WHAT THE EXERCISE ASKS:
Some lines hold the string "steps". Copy all of them from the material that follows.

INFORMATION SUPPLIED:
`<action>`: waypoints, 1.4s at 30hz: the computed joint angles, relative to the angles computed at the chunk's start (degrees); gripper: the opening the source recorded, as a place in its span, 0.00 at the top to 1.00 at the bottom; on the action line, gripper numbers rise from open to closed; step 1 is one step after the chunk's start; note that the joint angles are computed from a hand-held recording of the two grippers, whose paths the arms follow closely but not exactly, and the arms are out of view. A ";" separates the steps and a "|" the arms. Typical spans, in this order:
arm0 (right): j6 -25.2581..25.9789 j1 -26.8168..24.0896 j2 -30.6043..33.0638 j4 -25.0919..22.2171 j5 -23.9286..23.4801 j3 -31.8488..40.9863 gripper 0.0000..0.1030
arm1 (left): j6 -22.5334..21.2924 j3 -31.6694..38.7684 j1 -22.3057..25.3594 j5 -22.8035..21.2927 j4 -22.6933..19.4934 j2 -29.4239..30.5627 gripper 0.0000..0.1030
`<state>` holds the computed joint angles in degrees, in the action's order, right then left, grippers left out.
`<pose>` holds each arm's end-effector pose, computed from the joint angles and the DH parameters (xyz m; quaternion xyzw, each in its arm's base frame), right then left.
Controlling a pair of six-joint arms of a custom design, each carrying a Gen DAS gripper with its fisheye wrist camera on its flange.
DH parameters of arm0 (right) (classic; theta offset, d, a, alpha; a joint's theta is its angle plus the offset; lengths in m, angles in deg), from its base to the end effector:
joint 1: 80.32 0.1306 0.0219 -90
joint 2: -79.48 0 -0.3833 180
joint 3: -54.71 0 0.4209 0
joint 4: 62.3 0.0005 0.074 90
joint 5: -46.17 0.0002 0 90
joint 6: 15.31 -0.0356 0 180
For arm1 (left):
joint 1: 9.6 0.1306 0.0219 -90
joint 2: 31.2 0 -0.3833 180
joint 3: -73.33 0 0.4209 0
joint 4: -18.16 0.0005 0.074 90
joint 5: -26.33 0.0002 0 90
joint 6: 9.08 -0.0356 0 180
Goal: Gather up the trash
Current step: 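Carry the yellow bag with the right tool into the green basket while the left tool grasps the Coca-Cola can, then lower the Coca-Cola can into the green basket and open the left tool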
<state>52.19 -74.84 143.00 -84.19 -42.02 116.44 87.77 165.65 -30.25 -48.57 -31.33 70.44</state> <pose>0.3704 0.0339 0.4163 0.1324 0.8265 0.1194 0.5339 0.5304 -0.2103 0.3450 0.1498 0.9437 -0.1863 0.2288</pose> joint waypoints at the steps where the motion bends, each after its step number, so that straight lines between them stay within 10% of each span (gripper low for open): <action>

RESULT FOR THIS EXERCISE:
`<action>`: waypoints, 1.4s at 30hz: the computed joint angles, relative to the angles computed at the chunk's start (degrees); gripper: the opening the source recorded, as a place in its span, 0.00 at the top to 1.00 at the bottom; on the action line, gripper numbers rise from open to closed; step 1 is one step after the chunk's start; note that the joint angles are computed from a hand-held recording of the two grippers, whose paths the arms follow closely but not exactly, and the arms are out of view. A ";" separates the steps and a "|" the arms. Typical spans, in this order:
<state>52.19 -74.84 143.00 -84.19 -42.02 116.44 87.77 165.65 -30.25 -48.57 -31.33 70.44</state> <pose>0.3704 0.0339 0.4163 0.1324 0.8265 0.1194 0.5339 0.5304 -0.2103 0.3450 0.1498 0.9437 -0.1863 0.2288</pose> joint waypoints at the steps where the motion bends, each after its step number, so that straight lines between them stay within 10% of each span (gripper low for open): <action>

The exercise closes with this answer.